Anyone who’s chugged around Manhattan on the Circle Line knows that the tour’s ever-voluble guides have Gotham factoids down pat, but can stumble when it comes to telling Emery Roth from Hugh Stubbins from Davis Brody Bond. Well, if you’ve longed for a hard-core architecture aficionado at the helm, your yacht has come in. Last Saturday, the second Around Manhattan Official NYC Architecture Tour shoved off from the archi-sparkling skyline at Chelsea Piers.
Hosted by the AIA New York chapter, the nearly three-hour-long journey surveyed the landmarks, boom-time hotspots, and as-yet untrammeled thickets of the city’s shores, focusing on what chapter executive director Rick Bell called “the things that made New York special as a riverine city.”
The crowd of about 50 embarked on the Classic Harbor Line’s Manhattan, built in 2005 in the style of a 1920s commuter yacht, a surprisingly intimate vessel with a comfortable windowed observatory and benches topside for wide-open views. The biweekly tours will feature a rotating cast of guides, and on this trip Bell was joined by architects Deborah Young of Perkins+Will and Michael Bischoff of Pei Cobb Freed, who traded narration along stretches of the East, Harlem, and Hudson rivers.

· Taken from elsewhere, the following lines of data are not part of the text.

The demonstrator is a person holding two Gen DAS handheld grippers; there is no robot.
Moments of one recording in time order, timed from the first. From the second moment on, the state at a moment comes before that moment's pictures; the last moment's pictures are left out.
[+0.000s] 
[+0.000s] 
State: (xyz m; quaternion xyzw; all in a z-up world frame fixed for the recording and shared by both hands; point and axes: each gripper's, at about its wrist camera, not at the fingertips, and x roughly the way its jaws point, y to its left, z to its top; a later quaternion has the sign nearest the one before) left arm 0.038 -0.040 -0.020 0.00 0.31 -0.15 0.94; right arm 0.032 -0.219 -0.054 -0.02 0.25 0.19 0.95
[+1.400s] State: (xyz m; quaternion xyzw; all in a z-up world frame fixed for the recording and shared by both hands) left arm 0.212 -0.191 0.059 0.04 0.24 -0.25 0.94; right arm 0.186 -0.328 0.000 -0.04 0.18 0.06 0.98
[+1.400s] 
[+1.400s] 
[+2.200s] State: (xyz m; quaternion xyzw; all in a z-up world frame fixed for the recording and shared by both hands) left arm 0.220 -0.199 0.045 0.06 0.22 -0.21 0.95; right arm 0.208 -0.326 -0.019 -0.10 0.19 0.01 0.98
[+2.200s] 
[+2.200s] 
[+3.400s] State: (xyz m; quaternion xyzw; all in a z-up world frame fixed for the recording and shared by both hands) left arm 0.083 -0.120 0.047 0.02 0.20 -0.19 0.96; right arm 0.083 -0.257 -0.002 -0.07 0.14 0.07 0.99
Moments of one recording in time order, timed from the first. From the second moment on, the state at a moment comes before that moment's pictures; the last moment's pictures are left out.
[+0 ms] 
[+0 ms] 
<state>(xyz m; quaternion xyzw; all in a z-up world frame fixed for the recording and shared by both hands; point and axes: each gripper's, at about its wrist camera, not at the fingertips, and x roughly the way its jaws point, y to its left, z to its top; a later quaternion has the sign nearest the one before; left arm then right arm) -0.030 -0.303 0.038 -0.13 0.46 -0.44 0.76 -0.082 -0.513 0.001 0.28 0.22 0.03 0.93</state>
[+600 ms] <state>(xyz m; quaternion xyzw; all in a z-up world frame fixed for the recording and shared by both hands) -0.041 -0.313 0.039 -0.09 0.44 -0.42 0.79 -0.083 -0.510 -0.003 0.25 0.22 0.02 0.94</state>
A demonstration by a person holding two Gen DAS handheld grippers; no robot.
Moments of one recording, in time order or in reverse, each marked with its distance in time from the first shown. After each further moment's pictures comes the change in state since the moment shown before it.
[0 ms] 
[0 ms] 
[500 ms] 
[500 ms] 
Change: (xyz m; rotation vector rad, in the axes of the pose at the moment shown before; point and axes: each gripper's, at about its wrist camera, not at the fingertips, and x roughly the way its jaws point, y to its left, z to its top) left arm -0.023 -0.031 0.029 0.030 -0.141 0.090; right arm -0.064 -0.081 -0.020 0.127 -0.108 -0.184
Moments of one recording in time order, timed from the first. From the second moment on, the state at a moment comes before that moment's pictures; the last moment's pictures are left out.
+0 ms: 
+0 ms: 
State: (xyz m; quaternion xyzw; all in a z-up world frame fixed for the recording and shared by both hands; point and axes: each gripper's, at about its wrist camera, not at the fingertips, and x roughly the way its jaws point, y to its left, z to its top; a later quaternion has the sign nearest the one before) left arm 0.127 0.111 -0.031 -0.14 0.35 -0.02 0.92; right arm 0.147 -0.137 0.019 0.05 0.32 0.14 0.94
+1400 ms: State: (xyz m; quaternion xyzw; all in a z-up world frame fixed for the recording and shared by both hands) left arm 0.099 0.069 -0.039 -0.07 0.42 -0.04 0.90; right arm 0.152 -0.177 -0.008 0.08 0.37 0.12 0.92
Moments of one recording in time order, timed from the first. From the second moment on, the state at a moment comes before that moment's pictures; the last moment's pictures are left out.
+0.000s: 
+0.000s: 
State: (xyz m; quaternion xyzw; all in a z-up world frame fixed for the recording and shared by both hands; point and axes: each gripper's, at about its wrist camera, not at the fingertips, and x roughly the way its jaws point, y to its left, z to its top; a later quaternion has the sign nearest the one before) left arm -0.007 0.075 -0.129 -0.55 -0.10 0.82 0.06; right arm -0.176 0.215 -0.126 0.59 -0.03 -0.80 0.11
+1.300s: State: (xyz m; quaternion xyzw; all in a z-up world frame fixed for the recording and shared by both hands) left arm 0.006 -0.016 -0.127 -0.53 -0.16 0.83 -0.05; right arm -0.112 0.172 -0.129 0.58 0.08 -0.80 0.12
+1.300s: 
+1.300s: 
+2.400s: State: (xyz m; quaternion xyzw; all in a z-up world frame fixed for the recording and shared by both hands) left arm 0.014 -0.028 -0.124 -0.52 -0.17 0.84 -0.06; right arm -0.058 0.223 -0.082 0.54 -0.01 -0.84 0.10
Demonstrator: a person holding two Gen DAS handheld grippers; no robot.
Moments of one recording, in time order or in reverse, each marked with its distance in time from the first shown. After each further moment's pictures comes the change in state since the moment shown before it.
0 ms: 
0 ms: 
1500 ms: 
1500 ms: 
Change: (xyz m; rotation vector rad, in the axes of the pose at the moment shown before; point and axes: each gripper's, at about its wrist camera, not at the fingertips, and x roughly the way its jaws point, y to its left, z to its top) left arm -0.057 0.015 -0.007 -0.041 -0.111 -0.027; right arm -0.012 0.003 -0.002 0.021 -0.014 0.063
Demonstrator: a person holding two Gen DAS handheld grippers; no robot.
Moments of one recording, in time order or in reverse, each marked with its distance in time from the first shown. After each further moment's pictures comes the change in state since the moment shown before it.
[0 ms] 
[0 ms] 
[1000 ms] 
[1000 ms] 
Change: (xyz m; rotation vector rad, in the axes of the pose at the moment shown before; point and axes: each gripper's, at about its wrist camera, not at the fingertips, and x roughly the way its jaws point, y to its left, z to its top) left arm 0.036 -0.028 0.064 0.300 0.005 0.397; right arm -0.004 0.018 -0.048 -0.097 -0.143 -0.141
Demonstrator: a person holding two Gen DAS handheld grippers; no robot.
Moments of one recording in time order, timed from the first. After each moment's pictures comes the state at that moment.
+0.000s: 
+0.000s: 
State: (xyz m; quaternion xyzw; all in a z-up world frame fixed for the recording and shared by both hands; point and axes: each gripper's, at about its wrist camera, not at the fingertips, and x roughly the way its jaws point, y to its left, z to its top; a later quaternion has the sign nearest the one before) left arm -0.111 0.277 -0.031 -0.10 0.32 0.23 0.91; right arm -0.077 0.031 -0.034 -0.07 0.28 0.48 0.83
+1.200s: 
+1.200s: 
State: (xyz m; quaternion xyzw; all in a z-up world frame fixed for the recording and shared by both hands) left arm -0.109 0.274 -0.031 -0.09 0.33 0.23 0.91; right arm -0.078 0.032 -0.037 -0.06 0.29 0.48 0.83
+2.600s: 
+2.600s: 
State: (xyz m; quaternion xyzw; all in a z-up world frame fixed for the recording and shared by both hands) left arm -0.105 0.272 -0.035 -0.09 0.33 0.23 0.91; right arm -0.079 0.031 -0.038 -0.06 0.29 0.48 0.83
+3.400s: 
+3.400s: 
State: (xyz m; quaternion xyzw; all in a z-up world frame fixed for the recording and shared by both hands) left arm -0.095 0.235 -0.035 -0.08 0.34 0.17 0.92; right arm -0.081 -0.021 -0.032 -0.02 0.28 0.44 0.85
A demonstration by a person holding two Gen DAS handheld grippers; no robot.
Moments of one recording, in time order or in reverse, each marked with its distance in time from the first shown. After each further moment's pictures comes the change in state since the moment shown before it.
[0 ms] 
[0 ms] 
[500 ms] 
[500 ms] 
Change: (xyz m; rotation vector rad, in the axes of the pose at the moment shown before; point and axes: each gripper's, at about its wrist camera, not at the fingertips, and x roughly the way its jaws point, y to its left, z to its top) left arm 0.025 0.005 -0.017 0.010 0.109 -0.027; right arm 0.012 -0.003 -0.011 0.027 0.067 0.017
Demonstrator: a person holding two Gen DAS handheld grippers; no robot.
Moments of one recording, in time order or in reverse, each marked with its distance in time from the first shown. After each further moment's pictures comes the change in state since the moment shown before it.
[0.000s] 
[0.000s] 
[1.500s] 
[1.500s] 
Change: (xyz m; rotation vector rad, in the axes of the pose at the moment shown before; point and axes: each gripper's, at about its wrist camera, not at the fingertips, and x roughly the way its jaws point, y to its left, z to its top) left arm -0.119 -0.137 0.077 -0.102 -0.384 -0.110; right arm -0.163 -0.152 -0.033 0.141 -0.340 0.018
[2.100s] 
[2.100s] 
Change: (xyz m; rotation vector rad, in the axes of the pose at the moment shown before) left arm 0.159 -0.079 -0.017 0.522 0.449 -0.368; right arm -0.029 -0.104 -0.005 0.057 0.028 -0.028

Though inspired by the Chicago Architecture Foundation’s popular River Cruise, the New York trip is necessarily a different sort of journey, touring the edges rather than the heart of the city, and offering a panoramic passage around the island rather than a detailed close-up of architectural sights. The cruise is actually quite fast-moving, leaving little time for commentary on any particular building or architect, and at times the guides struggled to keep pace with the shoreline sliding by. Indeed, the crew is still polishing the script, and invites public input on the evolving tour. (Hint: New Jersey should at least rate a mention.)
Still, for an archi-centric afternoon on the water, you could hardly do better, particularly with raconteurs who have had first-hand experiences among the city’s shores. Himself a tug-boat veteran in one of many previous lives, Bell pointed out his former residence at the 79th Street Boat Basin on the West Side, where he lived for eight years on a 36-foot houseboat, and elsewhere offered plenty of pointed commentary on the social connectivity of the eventually-to-reopen High Bridge and new development on the Domino Sugar site.
The $75 ticket includes hors d’oeuvres and one free drink—those in search of a booze cruise will need to look elsewhere—making for a civilized circumnavigation in AIA-endorsed company.